1.      Resumes, job applications, or other employment histories

2.      Performance evaluations and disciplinary actions

3.      Documents showing Plaintiff’s hours worked

4.      Documents showing Plaintiff’s compensation

5.      Documents showing Plaintiff’s benefits

6.      Documents showing Plaintiff’s job titles, promotions, and demotions

7.      Documents related to Plaintiff’s termination

8.      Documents related to Plaintiff’s eligibility for rehire

9.      Plaintiff’s requests for time off or disability accommodations

10.  Complaints made by or against Doe during her employment

 

These documents are discoverable. Although employees generally have a privacy right in their personnel records (See El Dorado Savings & Loan v. Superior Court (1987) 190 Cal.App.3d 342, 345, overruled on other grounds in Williams v. Superior Court (2017) 3 Cal.5th 531.), in employment cases, “defendants are generally entitled to discover plaintiff’s previous employer’s payroll records and personnel files (including performance evaluations).” (Chin et al., Cal. Practice Guide: Employment Litigation (The Rutter Group 2017) ¶ 19:684.) Indeed, “[e]vidence of the plaintiff's work history and earnings is a standard subject of discovery.” (Anderson v.

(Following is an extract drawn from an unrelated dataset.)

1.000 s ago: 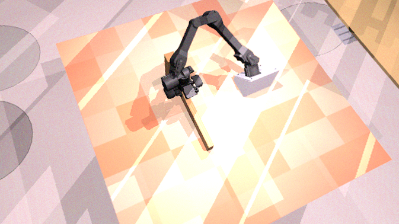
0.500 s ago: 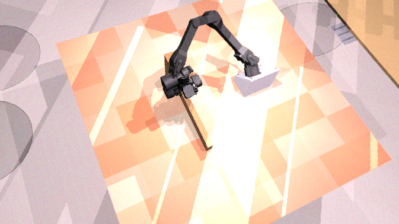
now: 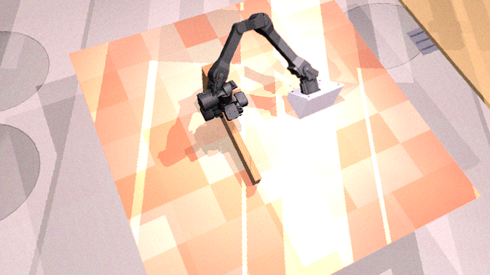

Metalclad Insulation Corp. (1999) 72 Cal.App.4th 284, 296 fn. 9.) The reasons are as described in Defendant’s opposition: Such documents are relevant to Plaintiff’s earning potential, mitigation of damages, and credibility. (Opposition at pp. 12–14.)

 

The motion to quash is therefore DENIED.

 

Defendant in opposition seeks sanctions under Code of Civil Procedure § 1987.2, which allows the court “in its discretion” to “award the amount of the reasonable expenses incurred in making or opposing the motion, including reasonable attorney's fees, if the court finds the motion was made or opposed in bad faith or without substantial justification or that one or more of the requirements of the subpoena was oppressive.” However, Plaintiff’s motion was founded on substantial objections based on service. No sanctions are awarded.

 

 

Defendant to provide notice.

 



[1] Plaintiff has not consented to electronic service under Code of Civil Procedure § 1010.6, subd. (c). But Defendant has operated in the reasonable belief that electronic service was appropriate. Although Plaintiff claims to have objected to electronic service at an August 9, 2022 hearing on Plaintiff’s deposition, the record does not reflect such an objection, and Plaintiff’s subsequent court papers list as her email address the same address served with the notices of consumer here, which bears the name “janedoe19075,” indicating its creation specifically for this litigation, which bears the case number 20STCV19075.. However, in accordance with Code of Civil Procedure § 1010.6, subd. (c), the court directs Defendant to adopt methods of service consistent with Plaintiff’s lack of consent to email service.